__TASK DIRECTIONS__
With the records below as your source, retype each line exactly from the top down to the line that contains "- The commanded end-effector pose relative", and include that line.

__ENTRIES SUPPLIED__
══════════════════════════════

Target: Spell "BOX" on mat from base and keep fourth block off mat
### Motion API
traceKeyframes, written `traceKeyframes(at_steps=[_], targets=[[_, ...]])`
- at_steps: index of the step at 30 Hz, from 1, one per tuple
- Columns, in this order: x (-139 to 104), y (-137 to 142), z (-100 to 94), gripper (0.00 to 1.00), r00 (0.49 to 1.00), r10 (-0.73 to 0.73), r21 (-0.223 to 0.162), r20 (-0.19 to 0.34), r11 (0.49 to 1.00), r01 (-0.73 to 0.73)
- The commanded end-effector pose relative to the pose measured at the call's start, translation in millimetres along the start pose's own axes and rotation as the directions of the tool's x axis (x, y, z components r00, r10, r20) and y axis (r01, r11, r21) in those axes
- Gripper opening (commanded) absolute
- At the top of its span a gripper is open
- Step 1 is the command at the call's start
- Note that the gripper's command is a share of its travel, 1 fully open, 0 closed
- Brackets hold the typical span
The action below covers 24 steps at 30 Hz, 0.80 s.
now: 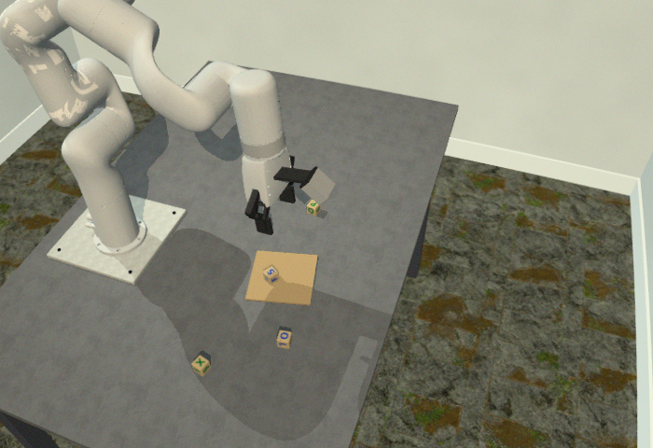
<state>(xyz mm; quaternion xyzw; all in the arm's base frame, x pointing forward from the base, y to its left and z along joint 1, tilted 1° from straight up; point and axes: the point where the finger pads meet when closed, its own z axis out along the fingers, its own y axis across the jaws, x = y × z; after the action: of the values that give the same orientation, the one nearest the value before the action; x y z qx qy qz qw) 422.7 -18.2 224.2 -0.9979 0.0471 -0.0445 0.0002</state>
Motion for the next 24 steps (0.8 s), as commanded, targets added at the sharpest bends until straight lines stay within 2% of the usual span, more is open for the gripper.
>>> traceKeyframes(at_steps=[1, 2, 4, 5, 7, 8, 10, 11, 15, 17, 20, 21, 23, 24], targets=[[20, 11, 17.7, 1.00, 0.994, 0.048, 0.004, -0.096, 0.999, -0.047], [27, 18, 25.8, 1.00, 0.988, 0.077, 0.008, -0.135, 0.997, -0.077], [27, 18, 25.8, 1.00, 0.988, 0.077, 0.008, -0.135, 0.997, -0.077], [33, 24, 33.2, 1.00, 0.979, 0.106, 0.013, -0.173, 0.994, -0.106], [33, 24, 33.2, 1.00, 0.979, 0.106, 0.013, -0.173, 0.994, -0.106], [38, 31, 39.9, 1.00, 0.968, 0.134, 0.018, -0.210, 0.991, -0.134], [38, 31, 39.9, 1.00, 0.968, 0.134, 0.018, -0.210, 0.991, -0.134], [43, 38, 46.0, 1.00, 0.956, 0.161, 0.025, -0.246, 0.987, -0.160], [43, 38, 46.0, 1.00, 0.956, 0.161, 0.025, -0.246, 0.987, -0.160], [50, 52, 56.2, 1.00, 0.925, 0.212, 0.040, -0.314, 0.977, -0.211], [50, 52, 56.2, 1.00, 0.925, 0.212, 0.040, -0.314, 0.977, -0.211], [52, 58, 60.4, 1.00, 0.908, 0.236, 0.049, -0.346, 0.971, -0.234], [52, 58, 60.4, 1.00, 0.908, 0.236, 0.049, -0.346, 0.971, -0.234], [54, 65, 64.0, 1.00, 0.890, 0.259, 0.058, -0.377, 0.965, -0.256]])
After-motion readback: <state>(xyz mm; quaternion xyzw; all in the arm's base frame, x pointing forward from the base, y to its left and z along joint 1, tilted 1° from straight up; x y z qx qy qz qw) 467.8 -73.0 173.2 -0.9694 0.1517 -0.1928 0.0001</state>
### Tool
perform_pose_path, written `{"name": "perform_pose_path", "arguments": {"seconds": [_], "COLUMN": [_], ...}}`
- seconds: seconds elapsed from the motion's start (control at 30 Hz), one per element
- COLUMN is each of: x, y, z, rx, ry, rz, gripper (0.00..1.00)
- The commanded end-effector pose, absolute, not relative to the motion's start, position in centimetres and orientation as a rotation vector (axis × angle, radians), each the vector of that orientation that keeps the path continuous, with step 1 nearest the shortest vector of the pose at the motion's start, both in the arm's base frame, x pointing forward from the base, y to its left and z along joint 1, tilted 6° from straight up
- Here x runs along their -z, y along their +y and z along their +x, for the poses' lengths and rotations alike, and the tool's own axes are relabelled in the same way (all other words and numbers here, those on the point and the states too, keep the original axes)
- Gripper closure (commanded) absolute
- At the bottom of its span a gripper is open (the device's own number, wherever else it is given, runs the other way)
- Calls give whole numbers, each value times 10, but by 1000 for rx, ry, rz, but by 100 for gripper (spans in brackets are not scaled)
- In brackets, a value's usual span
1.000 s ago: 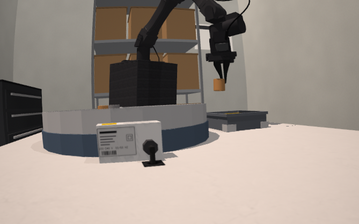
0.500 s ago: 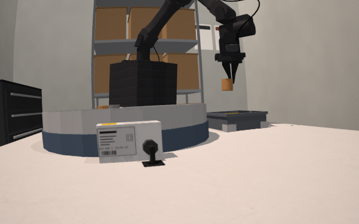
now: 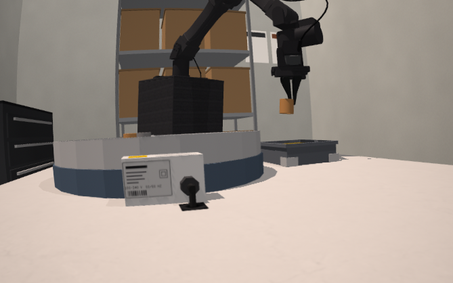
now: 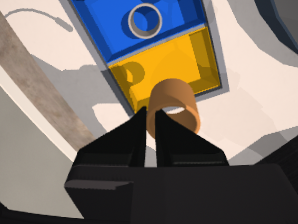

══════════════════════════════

__WORKED SOLUTION__
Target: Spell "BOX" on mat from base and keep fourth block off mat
### Motion API
traceKeyframes, written `traceKeyframes(at_steps=[_], targets=[[_, ...]])`
- at_steps: index of the step at 30 Hz, from 1, one per tuple
- Columns, in this order: x (-139 to 104), y (-137 to 142), z (-100 to 94), gripper (0.00 to 1.00), r00 (0.49 to 1.00), r10 (-0.73 to 0.73), r21 (-0.223 to 0.162), r20 (-0.19 to 0.34), r11 (0.49 to 1.00), r01 (-0.73 to 0.73)
- The commanded end-effector pose relative to the pose measured at the call's start, translation in millimetres along the start pose's own axes and rotation as the directions of the tool's x axis (x, y, z components r00, r10, r20) and y axis (r01, r11, r21) in those axes

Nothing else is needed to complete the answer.